The Indian Army remains in a tense standoff with the Chinese PLA at the Line of Actual Control since the bloodied clashes in Galwan in June 2020 in which soldiers were killed. It is not in India’s interest to face a two-front war situation on its borders. Just like for Pakistan which faces a political, economic and security poly crisis internally and violent skirmishes on borders with neighbours including India, Afghanistan and Iran.

But India would want a ceasefire agreement on the Line of Control to continue. After a period of high number of violations reported by the Indian Home (Interior) Ministry the previous year, the agreement revived in February 2021, silenced the guns on the borders relatively, though incidents of violations and cross border infiltration attempts continue. The past year has also seen a number of high-intensity stand-offs between Indian security personnel and militants allegedly backed by the Pakistan-based Lashkar-e-Taiba resulting in loss of lives in the earlier quieter sectors along the International Border.

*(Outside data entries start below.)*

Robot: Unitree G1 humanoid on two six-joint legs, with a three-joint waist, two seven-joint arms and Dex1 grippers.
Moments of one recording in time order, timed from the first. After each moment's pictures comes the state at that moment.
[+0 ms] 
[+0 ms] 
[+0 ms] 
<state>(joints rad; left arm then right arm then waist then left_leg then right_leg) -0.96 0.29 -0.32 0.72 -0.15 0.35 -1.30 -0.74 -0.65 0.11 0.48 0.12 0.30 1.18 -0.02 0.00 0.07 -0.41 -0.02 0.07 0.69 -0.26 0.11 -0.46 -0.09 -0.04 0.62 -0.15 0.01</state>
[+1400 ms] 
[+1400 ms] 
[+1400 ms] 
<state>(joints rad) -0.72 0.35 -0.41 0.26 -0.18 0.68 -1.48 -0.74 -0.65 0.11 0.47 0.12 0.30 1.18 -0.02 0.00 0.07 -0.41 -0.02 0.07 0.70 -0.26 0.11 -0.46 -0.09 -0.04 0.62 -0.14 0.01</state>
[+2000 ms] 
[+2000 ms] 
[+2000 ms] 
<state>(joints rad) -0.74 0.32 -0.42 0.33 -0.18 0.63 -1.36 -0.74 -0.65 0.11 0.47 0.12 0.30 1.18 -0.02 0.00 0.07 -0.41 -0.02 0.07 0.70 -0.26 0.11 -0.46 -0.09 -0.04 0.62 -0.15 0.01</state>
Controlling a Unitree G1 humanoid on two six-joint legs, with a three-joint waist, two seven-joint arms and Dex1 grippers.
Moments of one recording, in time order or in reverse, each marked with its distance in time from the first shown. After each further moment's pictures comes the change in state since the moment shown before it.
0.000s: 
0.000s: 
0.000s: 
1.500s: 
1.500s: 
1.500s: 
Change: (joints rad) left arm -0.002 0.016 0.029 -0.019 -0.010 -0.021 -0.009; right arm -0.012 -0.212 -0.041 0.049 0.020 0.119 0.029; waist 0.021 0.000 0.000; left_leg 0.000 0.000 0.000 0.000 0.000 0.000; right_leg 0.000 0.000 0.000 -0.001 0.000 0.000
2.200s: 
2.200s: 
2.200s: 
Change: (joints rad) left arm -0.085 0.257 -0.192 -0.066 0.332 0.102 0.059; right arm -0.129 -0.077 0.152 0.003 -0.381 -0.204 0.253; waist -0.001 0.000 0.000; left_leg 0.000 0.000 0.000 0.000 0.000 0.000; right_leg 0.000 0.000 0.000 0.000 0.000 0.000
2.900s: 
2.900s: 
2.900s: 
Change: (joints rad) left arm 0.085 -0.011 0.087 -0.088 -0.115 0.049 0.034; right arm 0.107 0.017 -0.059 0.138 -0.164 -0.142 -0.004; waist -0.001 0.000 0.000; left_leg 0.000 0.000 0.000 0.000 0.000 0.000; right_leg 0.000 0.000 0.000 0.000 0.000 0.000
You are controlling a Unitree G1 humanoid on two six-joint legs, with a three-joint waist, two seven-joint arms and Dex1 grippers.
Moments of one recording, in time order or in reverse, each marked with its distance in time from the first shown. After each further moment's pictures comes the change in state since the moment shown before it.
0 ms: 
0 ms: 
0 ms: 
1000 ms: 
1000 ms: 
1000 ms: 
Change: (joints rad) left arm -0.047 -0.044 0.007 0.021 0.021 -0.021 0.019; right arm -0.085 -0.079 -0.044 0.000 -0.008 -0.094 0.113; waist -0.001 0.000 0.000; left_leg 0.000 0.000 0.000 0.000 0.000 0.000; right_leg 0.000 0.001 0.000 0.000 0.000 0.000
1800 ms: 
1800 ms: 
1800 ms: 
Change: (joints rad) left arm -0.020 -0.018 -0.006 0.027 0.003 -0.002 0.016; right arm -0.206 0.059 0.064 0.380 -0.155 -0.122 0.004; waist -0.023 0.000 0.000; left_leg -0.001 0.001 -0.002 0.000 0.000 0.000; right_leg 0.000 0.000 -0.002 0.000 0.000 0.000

“There is still no clear understanding as to what led to Pakistan agreeing to a revival of the ceasefire in 2021. But it has added an element of stability. It is in India’s national interest to stabilise ties to whatever extent possible with all its continental neighbours”, says former High Commissioner to Pakistan TCA Raghavan.

The Kashmir Complication

Ties have been further complicated since August 2019 when New Delhi abrogated Article 370 which gave special powers to Jammu and Kashmir and downgraded its statehood to a Union Territory. The move led to recalling of the High Commissioners and a diplomatic freeze on both sides. Trading of allegations during Bilawal Bhutto Zardari’s visit to Goa to attend the SCO meeting- the first visit by a Pakistani foreign minister to India in many years- only added to bitterness in ties.

The popular far-right government under Prime Minister Modi has delivered on its Hindutva-related promises to its core constituency. As of today it looks in pole position to win India’s next parliamentary elections due in a few months for the third consecutive time. For the BJP and its top brass any rescinding of the abrogation as a condition for any future dialogue is out of the question.

“Since both states re-committed to the ceasefire in February 2021, India has maintained a ‘minimal’ transactional relationship with Pakistan, engaging neither positively (proactive peace talks) or negatively (escalating militarily at the Line of Control),” underlined a recent report published by Delhi based think-tank CSDR.

“Thus far, India’s ‘non-engagement’ approach to Pakistan has shown limited risks”.

Nawaz Sharif may return with large numbers or a fractured mandate in the elections. There may be some window for peace overtures later in the year once Indian elections are done and dusted. But unless Modi really feels the need to reconstruct the vision of South Asia and take risks towards larger regional peace or Sharif is able to look beyond the Kashmir issue, the chances of any major reset in India-Pakistan ties would be slim.

Do not expect “Pappi-Jhappis” (Kisses and Hugs) between the rulers in this brittle relationship for a while.